Состоявшая некогда из 48 страниц, жиденькая тетрадочка действительно была преинтересная. На титульном листе вверху корявым почерком был начертан известный всем тогда лозунг: «Пролетарии всех стран, соединяйтесь!». Пониже, под словом «Содержание» находилось то, что и было заявлено – содержание:
Муз-pa с. 2
Анализ с. 20
Нар. тв-о с. 30
В одной тоненькой тетрадке у Попова одновременно находились конспекты по музыкальной литературе, анализу музыкальных форм и народному творчеству.
– Интересно! – в голосе педагога появились недобрые нотки.
Из всего курса музыкальной литературы у Попова было написано всего два слова:
Шостакович Дима
И всё, более – ни знака!
Да они Елене Павловне были уже и ни к чему. Великий Шостакович, современники которого считали себя счастливыми людьми лишь только потому, что жили с гением в одно время, а тут какой-то мальчишка, и эдак запросто – Дима!..
Дымарь захлопнула тетрадь, на задней обложке которой Олег к чему-то криво вывел:
Гип-гип, ура!
Это совершенно добило Елену Павловну.
Она брезгливо, двумя пальцами уронила тетрадку на парту и, не теряя самообладания, двинула к своему столу.
– Олег! – раскрыла Дымарь журнал. – Напротив вашей фамилии я с превеликим удовольствием вывожу большие и жирные два балла.
– Согласен, – развёл руками Попов и тихо добавил узкому кругу:
– Базара нет…
– Ещё бы! – победно вскинув голову, констатировала Елена Павловна.
Блики от стёкол её очков, словно молнии, кучно сыпали на галёрку к пожилым и юным джентльменам.
У меня, как и у каждого, было много учителей. Разных, хороших и не очень. Но вот Елена Павловна – одна.

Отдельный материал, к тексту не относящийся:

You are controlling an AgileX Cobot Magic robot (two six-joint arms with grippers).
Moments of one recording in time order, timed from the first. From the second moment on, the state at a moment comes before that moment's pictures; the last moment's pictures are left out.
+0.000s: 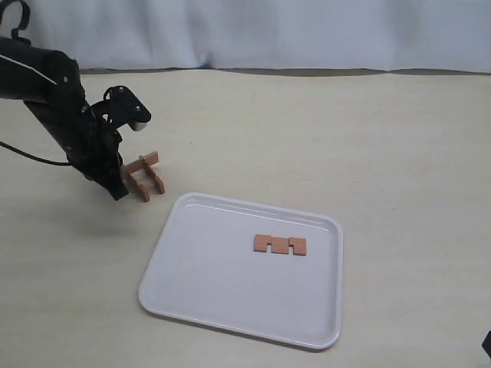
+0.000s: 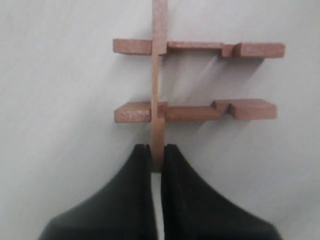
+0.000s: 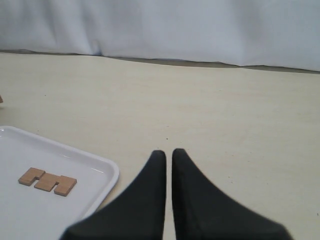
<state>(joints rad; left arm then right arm) -0.27 2.01 -1.20 -0.05 0.64 0.70 -0.23 0.00 0.00 0.33 0.34 -0.35</state>
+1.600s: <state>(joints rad) -0.72 1.87 -1.12 -0.14 0.76 0.37 -0.23 0.00 0.00 0.33 0.34 -0.35</state>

Любой лентяй, коими мы, собственно, и являлись, даже не конспектируя её лекции, знал предмет хотя бы на тройку. Если же у студента появилось желание что-нибудь, да знать, он будет это знать. Потому что слушать Елену Павловну было одно удовольствие. Она любила свои предметы, постоянно изучала их, много читала, смотрела вживую больших исполнителей и потом всё это ярко и красочно преподносила нам. На воображение мы никогда не жаловались, поэтому картины перед нами представали почти реальные.
При лояльном отношении к хорошей шутке, Лымарь – педагог строгий. У неё не забалуешь, сразу ставит на место и в нагрузку – «большие и жирные два балла». А потом, перед сессией, эту тему надо сдавать. Тет-а-тет. А с Еленой Павловной лучше до этого дело не доводить, Попов не даст соврать. Он потом с Димой Шостаковичем очень тесно познакомился. И биографию его узнал и многие темы запомнил, наигрывая их на фоно да напевая, вот только разве что не подтанцовывал в такт.
Вся группа серьёзно готовилась к экзаменам по предметам Елены Павловны, потому что мы не хотели подводить нашего педагога перед ее коллегами – членами комиссии. И мы не подвели. Ни Олег, ни я, ни «пожилые джентльмены».
Навсегда запомнились многие музыкальные темы, их тональности, кто их написал и когда.
Вот если бы нам также преподавали физику, химию, биологию!
А может, и хорошо, что этим наукам меня обучали совсем не так, как своей – Елена Павловна?